A esa edad los instintos son tan fuertes que pueden llevarlo a uno a inscribirse en una clase de literatura para conocer más a Benedetti. A las cuatro semanas estaba claro que la profesora era bastante floja, pero ya había material para discutir en la cafetería.

Promediando el semestre la profesora perdió toda credibilidad, cuando dijo que un escritor empieza a escribir un cuento sin tener idea de cómo lo va a terminar, pero ya la curiosidad se había hecho cargo de La Tregu, Gracias por el fuego, Poemas de otros y La casa y el ladrillo. (Lo mejor de ese curso vino varios años después, cuando circuló el rumor de que la profesora se había casado con un agente de la CIA que hacía contraespionaje para el Gobierno ruso. Ese sí es un buen cuento con un final imprevisto.)

A esa edad la ingenuidad era muy grande, pero al menos había destellos de sensatez que le permitían saber a uno que este no puede ser un buen verso: "Compañera, usted sabe que puede contar conmigo, no hasta dos ni hasta diez, sino contar conmigo".
A esa edad el criterio era muy frágil, pero al menos había instantes de lucidez en los que uno concluía que la sutileza es un don bastante escaso: "Tus manos son mi caricia, mis acordes cotidianos; te quiero porque tus manos, trabajan por la justicia".
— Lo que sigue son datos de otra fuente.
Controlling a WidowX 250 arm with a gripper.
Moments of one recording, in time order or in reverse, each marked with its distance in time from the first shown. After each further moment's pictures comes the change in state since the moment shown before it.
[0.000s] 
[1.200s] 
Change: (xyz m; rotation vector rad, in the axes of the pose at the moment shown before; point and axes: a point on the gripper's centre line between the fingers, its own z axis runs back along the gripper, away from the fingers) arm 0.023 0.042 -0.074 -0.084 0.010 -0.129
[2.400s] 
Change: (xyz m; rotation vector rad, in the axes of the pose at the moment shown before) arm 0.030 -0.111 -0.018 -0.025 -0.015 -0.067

En esos instantes uno pensaba que había perdido el tiempo en ese curso, pero como las niñas bonitas e interesantes no tenían tantos embelecos, uno terminaba tratando de ganar por puntos llevando el mamotreto de 'Inventario' en su propia mochila. No pasó mucho tiempo para que quedara claro que los libros de Pedro Salinas eran menos aparatosos y mucho mejores, sobre todo si uno aspiraba a ganar algún día por nocaut.

Y pasaron veinticinco años y se fue dibujando el recuerdo de una inocencia distante, atrapada en el rastro evanescente de las niñas lindas y las notas de Satie. Y mientras eso pasaba, se fue consolidando la impresión de que Benedetti era un prosista con cierto mérito, que logró captar la nimiedad existencial de una clase media urbana que se expandía por toda América Latina, pero también se fue instalando la certeza de que era un poeta menor, especialista en la palabra sosa y la rima fácil, y en consignas obvias que rayan en el panfleto.

Y de repente uno se entera de que Benedetti ha muerto, y ve atónito por televisión las filas interminables de gente llorando frente a su féretro, y lee asombrado en la prensa los infinitos elogios a su obra... Y en medio de tanta congoja uno desempolva las cajas y vuelve a leer los libros, y queda perplejo ante la pequeñez de esas frases de esquela adolescente.